PPI Claims Leads to Record Complaints Against Banks

It would appear that the furore over the mis-selling of PPI shows no sign of abating. Recently released figures show that complaints against UK banks increased by an astonishing 29% in March, hitting a record level of over 1.6 million complaints.

The most complained against individual bank was Barclays, who dealt with an astonishing 251,000 NEW complaint in the first 6 months of 2011 and an even higher sum of 281,000 for the second half of the year.

Bank of Scotland showed a similar trend opening 130,000 complaints in the first half of the year which rose dramatically to over 200,000 in the second half of the year. Lloyds second half year complaints tally was an eye watering 240,000!

Simon Thompson, Managing Director of Precision Claims, said it was unsurprising that the complaints were escalating as the scale of the mis-selling of PPI was pretty obvious from early on. He thinks banks will continue to see increased complaint levels and thinks the FSA should work even harder to force banks to contact customers who they know have been mis-sold policies.

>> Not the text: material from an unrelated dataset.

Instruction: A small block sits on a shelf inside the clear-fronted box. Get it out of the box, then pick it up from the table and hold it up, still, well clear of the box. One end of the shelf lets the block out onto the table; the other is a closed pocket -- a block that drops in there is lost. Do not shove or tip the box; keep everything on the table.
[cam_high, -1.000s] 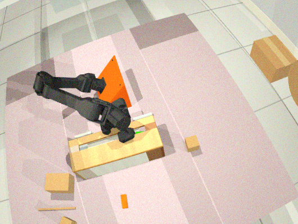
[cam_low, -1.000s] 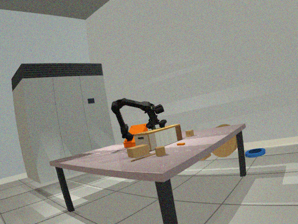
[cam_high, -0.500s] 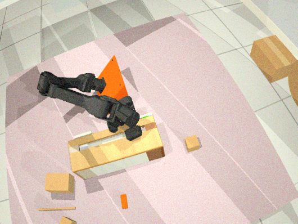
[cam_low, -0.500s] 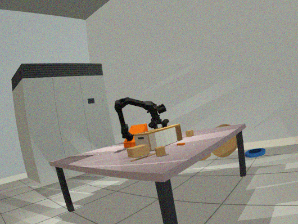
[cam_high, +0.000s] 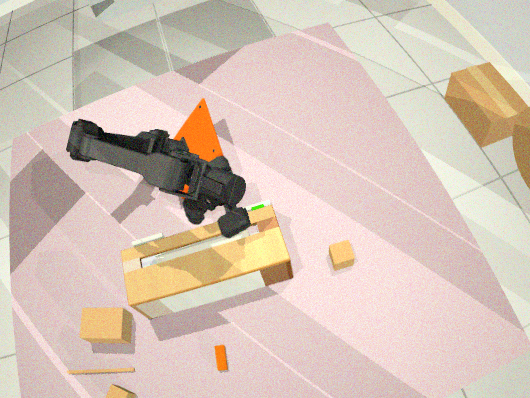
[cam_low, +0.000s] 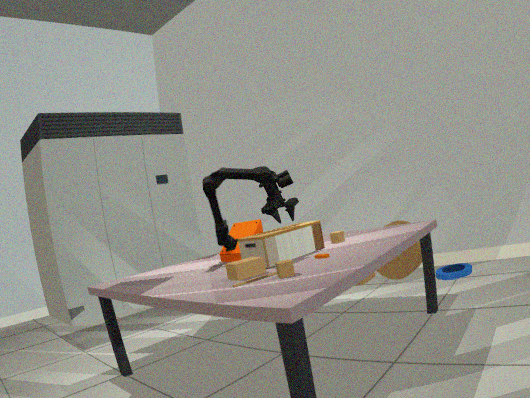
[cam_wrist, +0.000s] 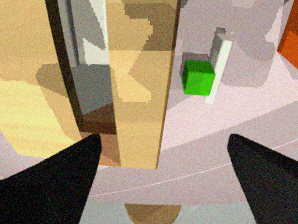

As well as banks, insurance companies were also in the spotlight, with one major insurer Aviva, openingover 13,000 complaints.

The increasing number of people complaining about their treatment is leading to increasing business for PPI Claim companies, but more and more people are pursuing compensation under their own steam. With the help of a good PPI Claim Letter most customers can save time and money doing it themselves knowing that they have the support of the Financial Ombudsman if they are unhappy with the bank’s behaviour.